=== YOUR OBJECTIVE ===
Word for word, the data below must be repeated in full; no picture is to be included.

=== DATA ===

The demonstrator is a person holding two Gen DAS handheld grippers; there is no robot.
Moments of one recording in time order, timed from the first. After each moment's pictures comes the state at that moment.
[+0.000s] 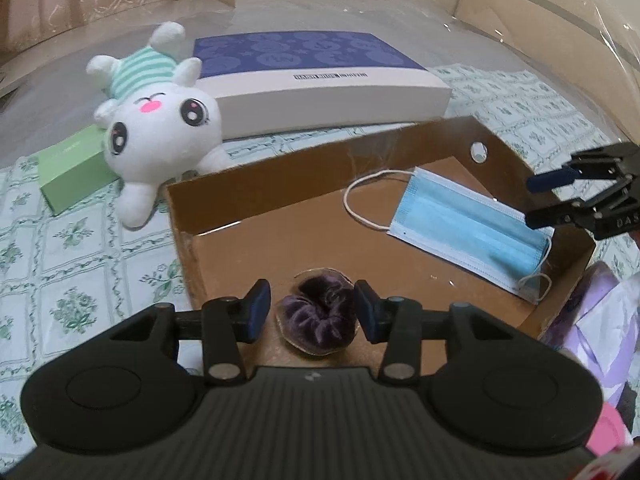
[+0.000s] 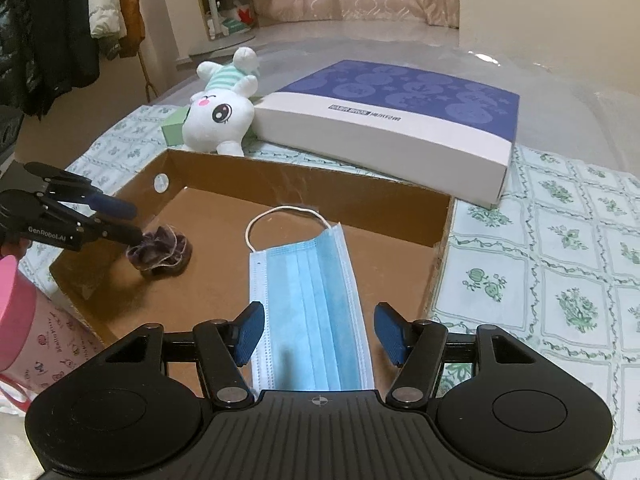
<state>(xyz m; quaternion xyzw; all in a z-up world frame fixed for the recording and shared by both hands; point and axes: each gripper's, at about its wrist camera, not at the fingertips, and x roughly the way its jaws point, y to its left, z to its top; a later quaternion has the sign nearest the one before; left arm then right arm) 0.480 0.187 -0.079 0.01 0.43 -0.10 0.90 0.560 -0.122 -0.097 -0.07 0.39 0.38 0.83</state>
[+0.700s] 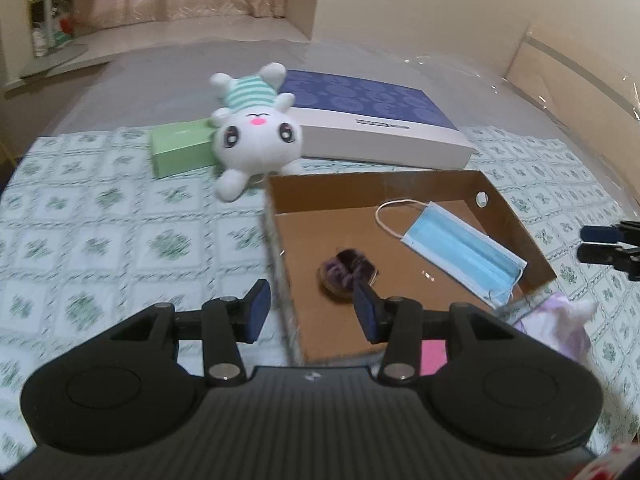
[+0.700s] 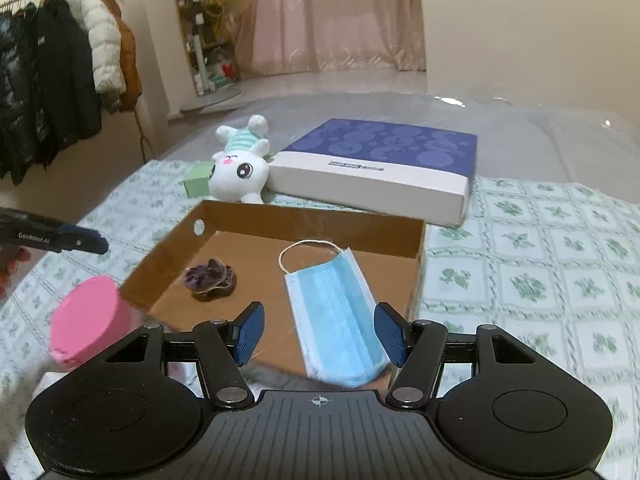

=== ANSWER TO THIS PROBLEM ===
The demonstrator is a person holding two Gen DAS handheld grippers; there is no robot.
Moments of one recording in time order, timed from the first. After each moment's pictures comes the state at that moment.
[+0.000s] 
[+0.000s] 
<state>(xyz m; quaternion xyzw; all in a z-up world frame fixed for the recording and shared by both hands; point and axes: each gripper's, at about its wrist camera, not at the fingertips, and x roughly the way its jaws point, y to its left, z to its top; a later quaternion has the sign nearest the one before; left arm then right arm) 0.480 0.187 -0.079 0.01 0.43 -0.10 0.90 0.560 -0.122 -0.097 -0.07 0.39 0.38 0.83</state>
[+0.700s] 
[+0.700s] 

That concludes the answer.